Historia de una mujer que caminó por la vida con zapatos de diseñador y Saña
insisten en esta rara relación de todo con todo, en esta percepción de la vida que es tan
cercana a la pintura, a la música, a la literatura, tanto que deja de ser real y se convierte
en alta literatura, o lo contrario, de lo cual el ejemplo de Arthur Rimbaud y su abandono
de la poesía por ciertas bajas aspiraciones que se podrían calificar de burguesas y
también de siniestras es tremendamente triste. En Saña, el tejido de Margo Glantz se
empapa de violencia; hay saña en el hecho de contar con ligereza cómo Hernán Cortés
mandó cortar las manos de los indios, lo peor es que ese encarnizamiento no pareciera
provenir de quien lo cuenta o del hecho de contarlo, sino del propio episodio, de la
propia realidad. El detalle con que Margo describe las tiritas casi invisibles de los
zapatos de Ferragamo o la vestimenta de Kate Moss, al aplicarse a un asesinato o al olor
que despide el baño que se encuentra junto a un templo de La India, se convierte en
saña, en insistencia. Pero es verdad que el mundo se nos presenta un poco así, con el
mismo detalle en todas sus facetas, aunque no queramos verlo. Es el arte el que ilumina
estas cosas, el arte de quien las ve en su totalidad, como Margo Glantz. Sin embargo, no
hay en estos contrastes, o más bien en esta saña, un afán moralista; en todo caso, todo es
parte de lo mismo, del mismo tejido o el mismo viaje.

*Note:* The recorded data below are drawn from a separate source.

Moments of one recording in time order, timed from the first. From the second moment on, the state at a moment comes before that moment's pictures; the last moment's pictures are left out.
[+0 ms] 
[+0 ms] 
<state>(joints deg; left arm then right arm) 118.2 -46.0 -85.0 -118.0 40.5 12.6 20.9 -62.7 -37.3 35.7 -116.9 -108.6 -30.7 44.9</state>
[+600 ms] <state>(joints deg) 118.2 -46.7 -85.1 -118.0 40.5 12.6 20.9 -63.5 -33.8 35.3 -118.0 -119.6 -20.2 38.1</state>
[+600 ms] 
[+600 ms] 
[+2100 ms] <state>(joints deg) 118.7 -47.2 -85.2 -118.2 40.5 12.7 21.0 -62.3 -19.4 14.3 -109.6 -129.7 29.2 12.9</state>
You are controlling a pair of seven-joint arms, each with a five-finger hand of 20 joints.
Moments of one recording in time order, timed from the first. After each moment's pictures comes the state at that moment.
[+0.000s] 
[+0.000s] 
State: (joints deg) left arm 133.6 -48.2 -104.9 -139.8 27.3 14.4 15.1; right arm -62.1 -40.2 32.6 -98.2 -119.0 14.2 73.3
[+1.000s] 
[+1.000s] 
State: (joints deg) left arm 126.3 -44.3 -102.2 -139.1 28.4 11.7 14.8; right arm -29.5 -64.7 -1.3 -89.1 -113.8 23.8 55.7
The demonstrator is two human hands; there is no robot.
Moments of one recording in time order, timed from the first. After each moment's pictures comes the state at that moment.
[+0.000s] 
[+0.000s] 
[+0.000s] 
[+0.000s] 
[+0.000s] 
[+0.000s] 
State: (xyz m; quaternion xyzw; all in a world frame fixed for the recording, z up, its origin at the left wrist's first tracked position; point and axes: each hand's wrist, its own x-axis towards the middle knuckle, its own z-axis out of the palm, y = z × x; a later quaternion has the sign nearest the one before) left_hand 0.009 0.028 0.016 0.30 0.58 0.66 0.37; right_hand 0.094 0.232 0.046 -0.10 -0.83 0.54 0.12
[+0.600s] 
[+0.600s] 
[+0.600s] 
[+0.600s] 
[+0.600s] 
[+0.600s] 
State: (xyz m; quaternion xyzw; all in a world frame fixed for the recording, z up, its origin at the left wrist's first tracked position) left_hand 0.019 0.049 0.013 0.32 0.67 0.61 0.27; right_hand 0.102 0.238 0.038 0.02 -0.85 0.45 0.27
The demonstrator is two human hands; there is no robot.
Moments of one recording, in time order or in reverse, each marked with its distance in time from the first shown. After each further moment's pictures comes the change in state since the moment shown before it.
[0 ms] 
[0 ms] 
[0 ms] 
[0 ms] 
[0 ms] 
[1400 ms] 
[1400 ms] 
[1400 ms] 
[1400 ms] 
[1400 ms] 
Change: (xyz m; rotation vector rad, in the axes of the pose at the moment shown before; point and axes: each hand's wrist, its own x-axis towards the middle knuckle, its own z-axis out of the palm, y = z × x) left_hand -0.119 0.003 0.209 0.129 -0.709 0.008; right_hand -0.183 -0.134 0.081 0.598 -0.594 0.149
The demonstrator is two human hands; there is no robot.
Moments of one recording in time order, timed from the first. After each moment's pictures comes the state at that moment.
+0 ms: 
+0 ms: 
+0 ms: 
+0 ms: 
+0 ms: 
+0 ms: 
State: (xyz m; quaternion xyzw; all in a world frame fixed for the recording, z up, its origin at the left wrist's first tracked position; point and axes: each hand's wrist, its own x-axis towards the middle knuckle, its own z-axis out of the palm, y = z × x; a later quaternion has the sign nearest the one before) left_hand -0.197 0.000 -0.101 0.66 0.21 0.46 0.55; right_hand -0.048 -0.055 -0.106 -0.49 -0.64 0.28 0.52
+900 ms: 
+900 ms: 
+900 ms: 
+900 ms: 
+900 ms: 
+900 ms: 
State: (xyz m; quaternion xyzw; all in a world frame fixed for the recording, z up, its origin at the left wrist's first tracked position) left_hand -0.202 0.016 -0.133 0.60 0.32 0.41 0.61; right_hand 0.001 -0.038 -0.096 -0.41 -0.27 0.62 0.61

¿Cuántos fragmentos se podrían escribir sobre los fragmentos que escribe Margo
Glantz? Muchas veces Margo remata o interrumpe sus capítulos y sus fragmentos con
un revés que parecería irónico, una vuelta que no es de tuerca, sino, quizá, como esas
desembocaduras de calle a calle que mencionaba o como el pensamiento de alguien que
se distrae con un anuncio, pero que después relaciona esta distracción con lo anterior de
manera despiadada, a veces jocosa. Como ha dicho ella, con la lógica de la
conversación diaria. Yo no llamaría a esto ironía, porque sería simplificarlo; en realidad,
en esas derivaciones late una curiosidad y una sed de buscar sentido a las cosas, ese que
muchas veces aparece en las vueltas y las aparentes distracciones de la conversación. En
ese sentido, leer a la jovencita Margo Glantz es conversar con una de nuestras literaturas
más abiertas, ricas y dispuestas a un vagabundeo por barrios inusitados. Para
acompañarla, hay que ponerse los zapatos.